* Task objective
Repeat every record below exactly as written.

* Source data
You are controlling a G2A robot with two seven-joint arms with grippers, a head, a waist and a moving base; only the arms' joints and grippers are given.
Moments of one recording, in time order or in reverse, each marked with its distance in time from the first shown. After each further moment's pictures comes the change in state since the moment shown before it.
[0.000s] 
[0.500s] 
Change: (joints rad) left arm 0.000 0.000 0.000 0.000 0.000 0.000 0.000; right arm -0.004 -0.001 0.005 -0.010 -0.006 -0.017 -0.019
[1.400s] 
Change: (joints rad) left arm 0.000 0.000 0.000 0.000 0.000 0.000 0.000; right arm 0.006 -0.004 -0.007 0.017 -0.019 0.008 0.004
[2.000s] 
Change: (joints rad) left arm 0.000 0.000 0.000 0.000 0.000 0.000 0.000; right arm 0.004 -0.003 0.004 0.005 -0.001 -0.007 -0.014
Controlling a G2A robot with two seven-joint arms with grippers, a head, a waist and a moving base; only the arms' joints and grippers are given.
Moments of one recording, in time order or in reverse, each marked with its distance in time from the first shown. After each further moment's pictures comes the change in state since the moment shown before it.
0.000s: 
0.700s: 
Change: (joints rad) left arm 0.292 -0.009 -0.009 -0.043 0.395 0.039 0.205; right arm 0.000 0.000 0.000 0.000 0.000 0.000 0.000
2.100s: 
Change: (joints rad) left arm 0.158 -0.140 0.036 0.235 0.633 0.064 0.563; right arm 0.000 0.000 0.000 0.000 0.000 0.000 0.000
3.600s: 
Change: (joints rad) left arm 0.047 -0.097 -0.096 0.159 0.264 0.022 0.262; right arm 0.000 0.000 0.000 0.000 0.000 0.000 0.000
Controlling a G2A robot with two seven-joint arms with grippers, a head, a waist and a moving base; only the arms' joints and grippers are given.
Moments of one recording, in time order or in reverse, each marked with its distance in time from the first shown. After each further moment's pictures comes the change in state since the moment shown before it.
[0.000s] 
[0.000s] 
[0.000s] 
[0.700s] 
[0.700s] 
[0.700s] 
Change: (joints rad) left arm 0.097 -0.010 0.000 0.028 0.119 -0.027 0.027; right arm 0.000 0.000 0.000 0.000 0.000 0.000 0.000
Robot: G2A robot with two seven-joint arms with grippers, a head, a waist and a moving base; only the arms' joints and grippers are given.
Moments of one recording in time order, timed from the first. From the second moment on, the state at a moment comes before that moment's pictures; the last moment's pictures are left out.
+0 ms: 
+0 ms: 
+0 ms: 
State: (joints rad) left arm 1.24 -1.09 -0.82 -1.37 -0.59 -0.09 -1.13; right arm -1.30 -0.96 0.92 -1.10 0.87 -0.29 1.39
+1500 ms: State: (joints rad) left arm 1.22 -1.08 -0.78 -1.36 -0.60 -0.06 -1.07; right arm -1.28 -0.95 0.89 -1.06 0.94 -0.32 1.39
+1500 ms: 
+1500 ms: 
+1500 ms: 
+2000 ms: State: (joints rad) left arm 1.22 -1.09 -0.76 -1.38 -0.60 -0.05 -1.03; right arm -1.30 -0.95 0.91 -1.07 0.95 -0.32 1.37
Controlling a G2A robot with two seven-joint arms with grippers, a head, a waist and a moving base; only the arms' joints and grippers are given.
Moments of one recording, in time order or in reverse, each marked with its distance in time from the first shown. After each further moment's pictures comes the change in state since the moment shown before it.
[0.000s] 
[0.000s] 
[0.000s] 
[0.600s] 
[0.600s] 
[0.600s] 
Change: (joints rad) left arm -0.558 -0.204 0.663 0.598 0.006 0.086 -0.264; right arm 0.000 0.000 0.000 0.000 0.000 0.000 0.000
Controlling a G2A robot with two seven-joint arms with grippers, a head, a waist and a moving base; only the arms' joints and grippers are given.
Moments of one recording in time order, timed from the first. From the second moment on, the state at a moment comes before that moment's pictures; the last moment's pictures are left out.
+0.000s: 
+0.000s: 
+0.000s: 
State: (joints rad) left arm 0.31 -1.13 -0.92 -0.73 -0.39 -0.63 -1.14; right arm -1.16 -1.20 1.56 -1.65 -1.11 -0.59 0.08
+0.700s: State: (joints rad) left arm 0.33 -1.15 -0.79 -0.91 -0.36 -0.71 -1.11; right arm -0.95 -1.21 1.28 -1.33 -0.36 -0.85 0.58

* Expected output
You are controlling a G2A robot with two seven-joint arms with grippers, a head, a waist and a moving base; only the arms' joints and grippers are given.
Moments of one recording, in time order or in reverse, each marked with its distance in time from the first shown. After each further moment's pictures comes the change in state since the moment shown before it.
[0.000s] 
[0.500s] 
Change: (joints rad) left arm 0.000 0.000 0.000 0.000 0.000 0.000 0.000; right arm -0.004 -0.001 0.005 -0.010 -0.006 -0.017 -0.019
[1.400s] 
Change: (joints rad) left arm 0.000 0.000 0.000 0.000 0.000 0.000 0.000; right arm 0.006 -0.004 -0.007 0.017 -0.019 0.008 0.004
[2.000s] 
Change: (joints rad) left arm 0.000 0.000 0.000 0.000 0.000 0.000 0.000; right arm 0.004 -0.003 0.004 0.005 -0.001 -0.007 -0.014
Controlling a G2A robot with two seven-joint arms with grippers, a head, a waist and a moving base; only the arms' joints and grippers are given.
Moments of one recording, in time order or in reverse, each marked with its distance in time from the first shown. After each further moment's pictures comes the change in state since the moment shown before it.
0.000s: 
0.700s: 
Change: (joints rad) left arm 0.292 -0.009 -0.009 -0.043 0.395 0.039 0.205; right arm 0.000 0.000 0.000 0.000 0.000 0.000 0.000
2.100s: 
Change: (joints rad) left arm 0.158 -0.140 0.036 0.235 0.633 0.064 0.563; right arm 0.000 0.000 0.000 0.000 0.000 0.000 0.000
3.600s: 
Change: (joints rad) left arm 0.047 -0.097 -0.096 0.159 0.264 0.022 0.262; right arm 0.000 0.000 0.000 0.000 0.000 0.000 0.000
Controlling a G2A robot with two seven-joint arms with grippers, a head, a waist and a moving base; only the arms' joints and grippers are given.
Moments of one recording, in time order or in reverse, each marked with its distance in time from the first shown. After each further moment's pictures comes the change in state since the moment shown before it.
[0.000s] 
[0.000s] 
[0.000s] 
[0.700s] 
[0.700s] 
[0.700s] 
Change: (joints rad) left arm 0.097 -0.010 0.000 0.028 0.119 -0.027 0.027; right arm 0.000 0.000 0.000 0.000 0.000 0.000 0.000
Robot: G2A robot with two seven-joint arms with grippers, a head, a waist and a moving base; only the arms' joints and grippers are given.
Moments of one recording in time order, timed from the first. From the second moment on, the state at a moment comes before that moment's pictures; the last moment's pictures are left out.
+0 ms: 
+0 ms: 
+0 ms: 
State: (joints rad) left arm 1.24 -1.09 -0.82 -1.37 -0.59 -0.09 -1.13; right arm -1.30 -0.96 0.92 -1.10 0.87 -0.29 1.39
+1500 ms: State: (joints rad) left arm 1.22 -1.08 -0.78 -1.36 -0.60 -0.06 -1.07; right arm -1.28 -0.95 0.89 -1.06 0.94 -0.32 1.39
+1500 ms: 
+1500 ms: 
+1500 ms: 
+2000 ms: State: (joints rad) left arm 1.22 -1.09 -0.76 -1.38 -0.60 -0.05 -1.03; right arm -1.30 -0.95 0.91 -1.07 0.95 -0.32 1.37
Controlling a G2A robot with two seven-joint arms with grippers, a head, a waist and a moving base; only the arms' joints and grippers are given.
Moments of one recording, in time order or in reverse, each marked with its distance in time from the first shown. After each further moment's pictures comes the change in state since the moment shown before it.
[0.000s] 
[0.000s] 
[0.000s] 
[0.600s] 
[0.600s] 
[0.600s] 
Change: (joints rad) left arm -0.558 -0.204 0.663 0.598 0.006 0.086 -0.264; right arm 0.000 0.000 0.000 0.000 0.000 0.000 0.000
Controlling a G2A robot with two seven-joint arms with grippers, a head, a waist and a moving base; only the arms' joints and grippers are given.
Moments of one recording in time order, timed from the first. From the second moment on, the state at a moment comes before that moment's pictures; the last moment's pictures are left out.
+0.000s: 
+0.000s: 
+0.000s: 
State: (joints rad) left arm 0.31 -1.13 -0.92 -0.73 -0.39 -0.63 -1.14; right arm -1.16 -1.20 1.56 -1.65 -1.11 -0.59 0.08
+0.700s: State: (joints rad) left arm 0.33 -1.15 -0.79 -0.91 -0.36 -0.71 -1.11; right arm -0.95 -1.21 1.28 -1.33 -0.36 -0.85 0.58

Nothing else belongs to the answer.